Toestemming is er met name niet wanneer de daad is opgedrongen door middel van geweld, dwang of list of mogelijk is gemaakt door een onvolwaardigheid of een lichamelijk of een geestelijk gebrek van het slachtoffer.” (Art. 1 Wet van 4 juli 1989 tot wijziging van sommige bepalingen betreffende het misdrijf verkrachting)

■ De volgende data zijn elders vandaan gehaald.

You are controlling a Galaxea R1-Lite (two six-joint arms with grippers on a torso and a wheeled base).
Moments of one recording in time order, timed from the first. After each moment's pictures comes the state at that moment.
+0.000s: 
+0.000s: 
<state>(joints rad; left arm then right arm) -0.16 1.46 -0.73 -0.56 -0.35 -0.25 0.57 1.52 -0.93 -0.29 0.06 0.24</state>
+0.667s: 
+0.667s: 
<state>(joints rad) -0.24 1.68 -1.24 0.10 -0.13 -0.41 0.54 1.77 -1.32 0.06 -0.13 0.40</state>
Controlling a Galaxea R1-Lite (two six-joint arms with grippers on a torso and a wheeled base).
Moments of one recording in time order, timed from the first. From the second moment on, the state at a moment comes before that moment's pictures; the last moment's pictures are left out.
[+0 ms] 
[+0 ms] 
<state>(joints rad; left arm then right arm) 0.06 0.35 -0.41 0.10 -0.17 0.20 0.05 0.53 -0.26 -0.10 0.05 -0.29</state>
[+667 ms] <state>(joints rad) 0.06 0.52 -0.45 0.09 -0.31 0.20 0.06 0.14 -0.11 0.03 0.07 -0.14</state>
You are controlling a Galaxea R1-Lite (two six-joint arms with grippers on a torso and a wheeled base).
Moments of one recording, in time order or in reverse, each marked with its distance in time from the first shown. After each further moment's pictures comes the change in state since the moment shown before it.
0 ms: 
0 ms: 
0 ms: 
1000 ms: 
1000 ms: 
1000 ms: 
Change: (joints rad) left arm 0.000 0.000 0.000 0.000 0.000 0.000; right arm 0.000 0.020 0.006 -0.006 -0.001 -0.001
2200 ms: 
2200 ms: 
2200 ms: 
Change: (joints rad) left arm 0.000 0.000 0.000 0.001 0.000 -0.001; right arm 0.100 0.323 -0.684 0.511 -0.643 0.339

Wie deze vernieuwde definitie onder de loep neemt, merkt een juridische aardverschuiving op. Ineens is de peniaal-vaginale penetratie niet langer vereist (ook anale en orale penetraties vallen hieronder, net zoals penetraties met andere lichaamsdelen of voorwerpen), kan een man slachtoffer zijn en een vrouw dader, hoefde de man niet langer te ejaculeren, kon een man een man verkrachten en kon verkrachting ook ontegensprekelijk binnen het huwelijk plaatsvinden. Ook is het verkrachting wanneer een dader een slachtoffer dwingt om zichzelf te penetreren.

Verder valt verkrachting niet langer onder een vergrijp tegen de familiale orde, maar wel als een vergrijp tegen de integriteit van de menselijke persoon. Het beginsel dat kinderen jonger dan 14 jaar niet geldig kunnen toestemmen, blijft overigens nog steeds behouden.

Sinds 1989 zijn er wel nog een aantal beperkte wijzigingen doorgevoerd, zo werd later ook gespecificeerd dat bedreiging en verrassing geen toestemming zijn, maar grotendeels is de regeling die in 1989 werd ingevoerd behouden. Voor een uitgebreidere uiteenzetting omtrent de hedendaagse status van verkrachting, voyeurisme en de aanranding van de eerbaarheid kan ik het boek “Aanranding van de eerbaarheid en verkrachting” van Ivo Delbrouck, ereprocureur des Konings, aanbevelen.